Hello everyone,I am Estimating my first 400amp, 3 phase, (4 Wire) system.When looking at table 310.16 those values are for a MAXIMUM of 3 Current Carrying conductors in a conduit.With 3 phase you have 4 wires. In the code it also says you have to derate those values by 80%....The question is, I keep reading all kinds of wierd numbers in the forum and there not makeing sense according to whats written in the code.


----------



## Bob Badger (Apr 19, 2009)

Unless this supplies 50% or more non-liner load you will not have to count the neutral as a current carrying conductor.


----------



## 480sparky (Sep 20, 2007)

Take the type of conductor you are using, find it's ampacity in T310.16, and multiply that by 0.8.


----------



## electures (Oct 23, 2008)

Wirenuts1 said:


> Hello everyone,I am Estimating my first 400amp, 3 phase, (4 Wire) system.When looking at table 310.16 those values are for a MAXIMUM of 3 Current Carrying conductors in a conduit.With 3 phase you have 4 wires. In the code it also says you have to derate those values by 80%....The question is, I keep reading all kinds of wierd numbers in the forum and there not makeing sense according to whats written in the code.


310.15(B)(4)(c) reads;

(c) On a 4-wire, 3-phase wye circuit *where the major portion of the load consists of nonlinear loads*, harmonic currents are present in the neutral conductor; the neutral conductor shall therefore be considered a current-carrying conductor.​

If a major portion of the load is nonlinear the the neutral is considered current carrying and derating factors shall be applied. The values in 310.16 have to be multiplied by 80%.

700 KCMIL CU is rated at 368A and will work for the ungrounded feeders as long as the calculated load does not exceed 368A. The grounded circuit conductor has to be sized for the calculated load. Then the ampacities in 310.16 have to be derated by 80%.​ 
L8R, Kevin​


----------



## DipsyDoodleDandy (Dec 21, 2009)

*Building*

What type/use building you have there Wirenuts?


----------



## Bob Badger (Apr 19, 2009)

DipsyDoodleDandy said:


> What type/use building you have there Wirenuts?

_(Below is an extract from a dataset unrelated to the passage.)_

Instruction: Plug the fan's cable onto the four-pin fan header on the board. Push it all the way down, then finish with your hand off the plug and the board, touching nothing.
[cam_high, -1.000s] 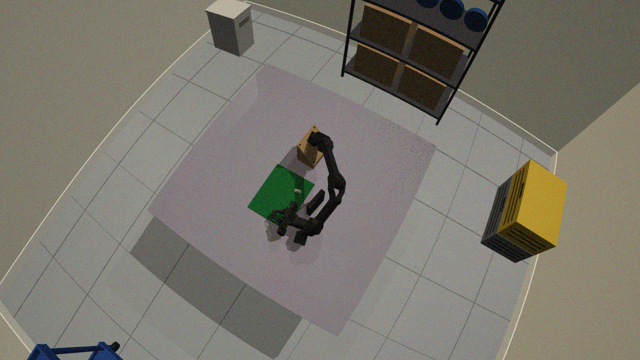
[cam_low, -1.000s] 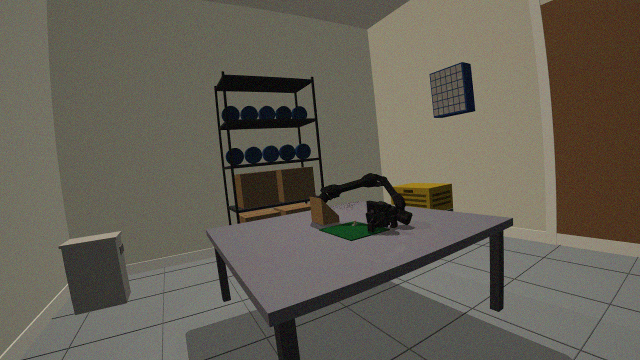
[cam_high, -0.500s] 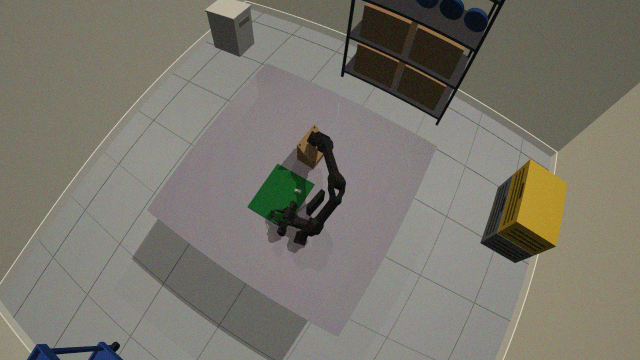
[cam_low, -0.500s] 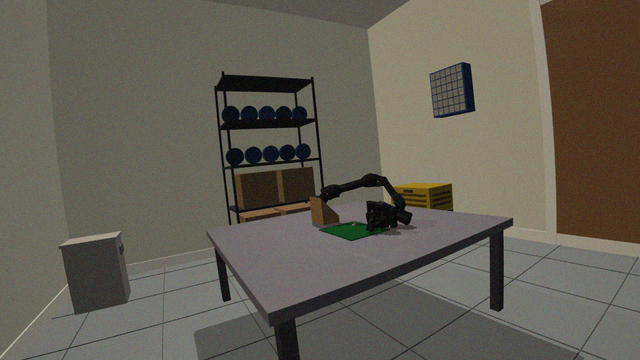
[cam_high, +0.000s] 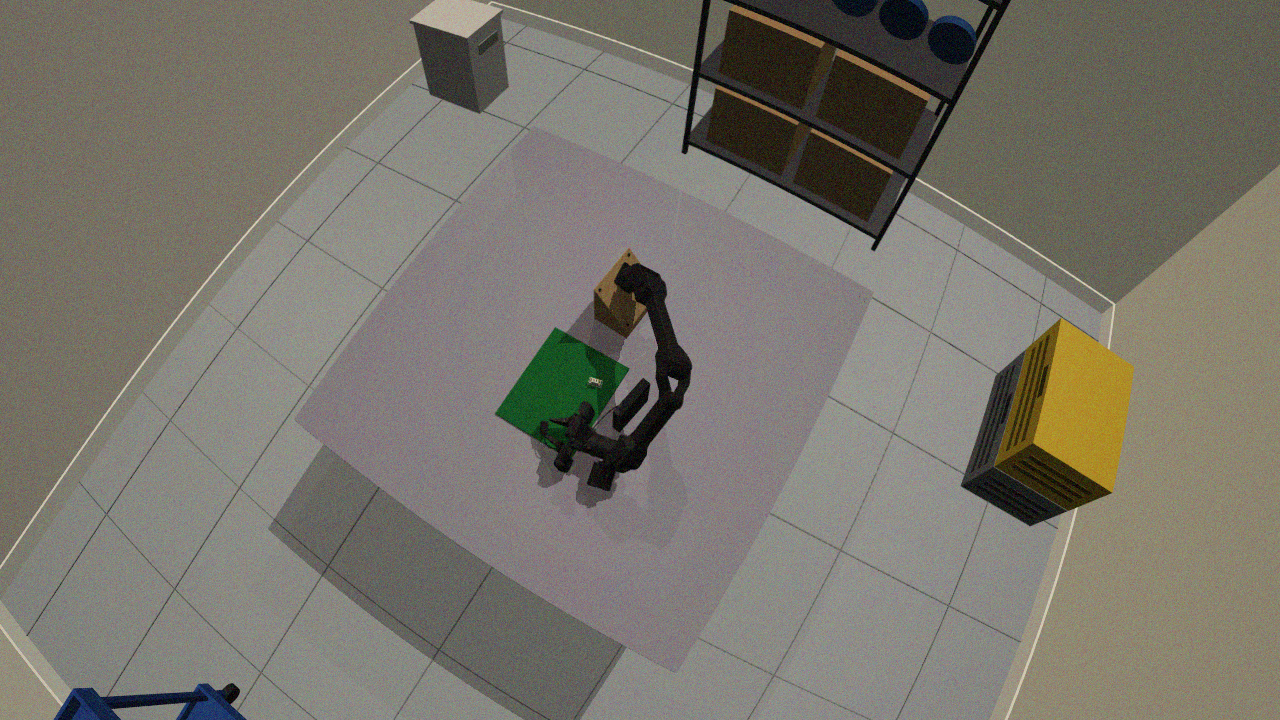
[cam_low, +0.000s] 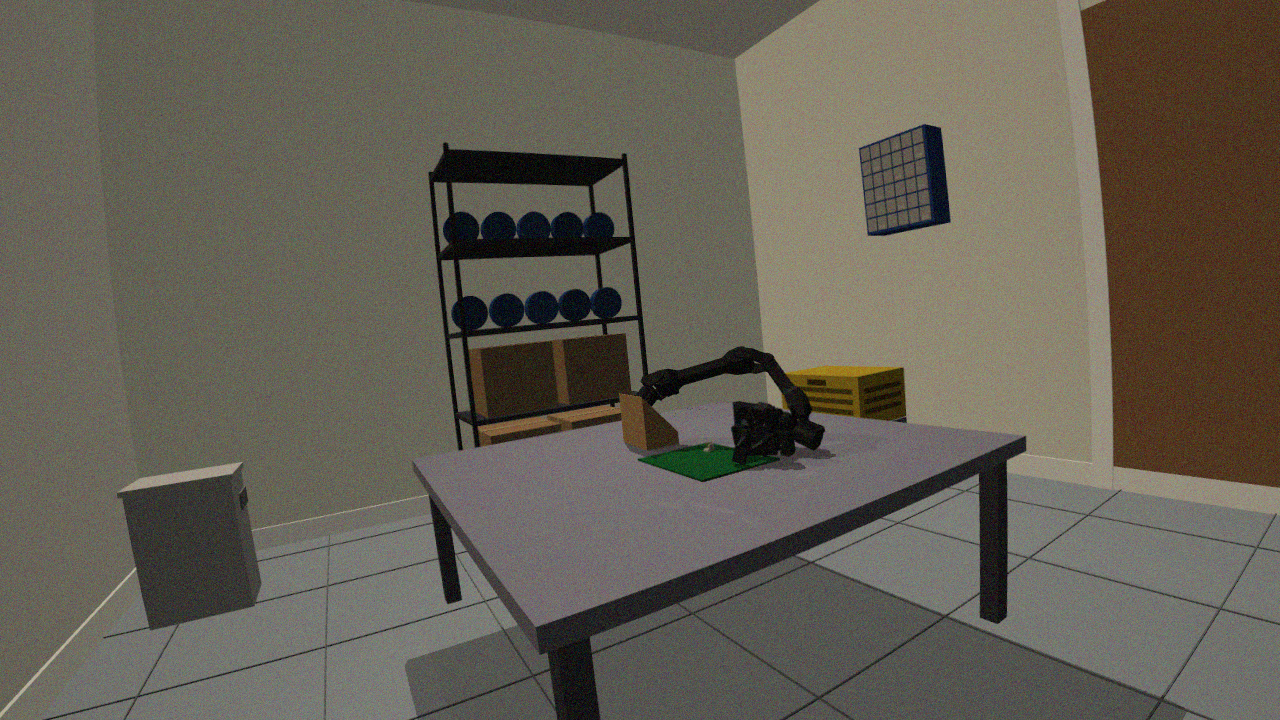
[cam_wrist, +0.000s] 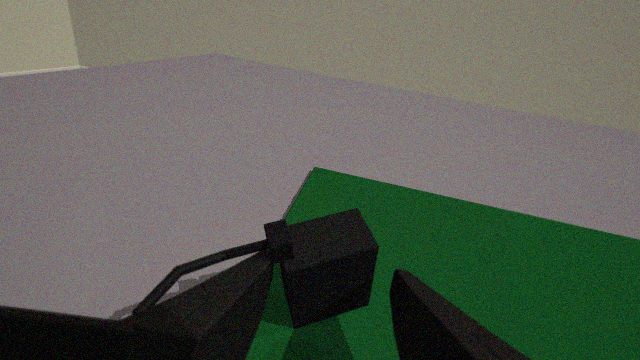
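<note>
Right now my gripper tip is 120 mm past the green board, 20 mm to the left of it and 50 mm above it. The rest, counted from my gripper tip: black cable 20 mm ahead, 10 mm to the left; pale fan header 180 mm behind, 50 mm to the left, 30 mm below; black fan 150 mm behind, 170 mm to the left, 30 mm above.
</note>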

Unless the building is literally a server farm the majority of the load will not be non-linear.


----------



## DipsyDoodleDandy (Dec 21, 2009)

*Lights*

If it's a Marijuana producing facility your probably 50.000001 or more nonlinear and you'll have to count, if not, you probably won't. That's how I analgolize it.


----------



## electures (Oct 23, 2008)

Computers, solid state ballasts, switching power supplies are some examples of non-linear loads. The sort of stuff found in large commercial building.


----------



## Dennis Alwon (May 9, 2009)

electures said:


> Computers, solid state ballasts, switching power supplies are some examples of non-linear loads. The sort of stuff found in large commercial building.


Yes, but I would add that it is a rare occurrence to see the non linear loads equal more than 50% of the loads of the service.


----------



## electures (Oct 23, 2008)

Dennis Alwon said:


> Yes, but I would add that it is a rare occurrence to see the non linear loads equal more than 50% of the loads of the service.


No arguement here.:no:


----------